Валюша расстаралась, два часа мы справляли тризну по моей заблудшей холостяцкой душе. Под конец она даже стала мне нравиться. Воспылав любовью, я утащил ее на диван. Но у Гончарова все выходит сикось-накось, так же получилось и сейчас. От такого бешеного стука можно стать импотентом. Даже воспитанная, рафинированная Валентина выматерилась, а я, натянув халат, пошел открывать.

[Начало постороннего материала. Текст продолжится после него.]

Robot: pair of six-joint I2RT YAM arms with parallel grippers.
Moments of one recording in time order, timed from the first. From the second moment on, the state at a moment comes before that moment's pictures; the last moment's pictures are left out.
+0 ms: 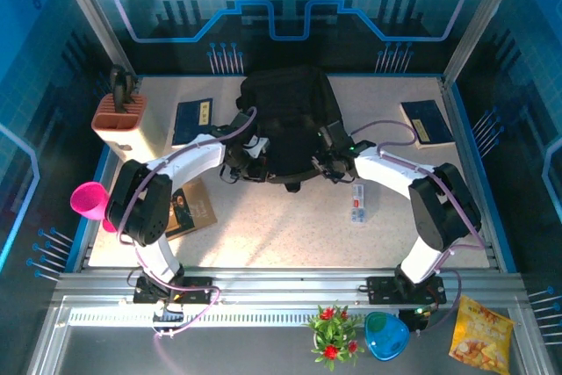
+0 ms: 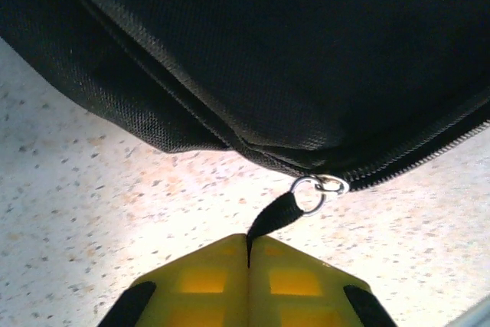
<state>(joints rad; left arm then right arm) -0.44 1.74 1.23 -0.76 0.34 -0.28 0.51 1.68 1.06 -0.40 0.01 1.31</state>
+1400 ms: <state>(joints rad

Его я ожидал увидеть меньше всего. На пороге, закованный в камуфляжный костюм, стоял Ухов. Мой дорогой и любимый Ухов. Наверное, единственный омоновец, мною уважаемый. Здоровый детина, идущий с голыми руками на толпу уличной мрази, сейчас он выглядел институтской девушкой. Неловко мялся и жевал сопли. И еще я разглядел, что вместо двух унылых звездочек на нетронутом поле погон теперь золотится одна, но существенно покрупнее. Ничего не требуя взамен, он дважды спасал мою непутевую жизнь, а сейчас неуклюже топтался у порога. Пришел он ко мне в первый раз.
- Валька! - заорал я, втаскивая младшого. - На стол мечи то, что есть в печи! Гость к нам желанный.
- Да не надо ничего, Константин Иванович, я на секунду заскочил... Вот... Сегодня сороковины... Ну это... Павлика убили... Я думал, помянуть надо, вот, принес...
Он неуклюже вытащил бутылку дешевой водки, а мне стало мучительно стыдно за людскую неблагодарность вообще и за мою в частности. Сорок дней назад Павел впрягся в мою авантюру и поплатился за это своей жизнью. Я отдал вдове половину своих сбережений, но все равно чувствовал себя негодяем, особенно сейчас.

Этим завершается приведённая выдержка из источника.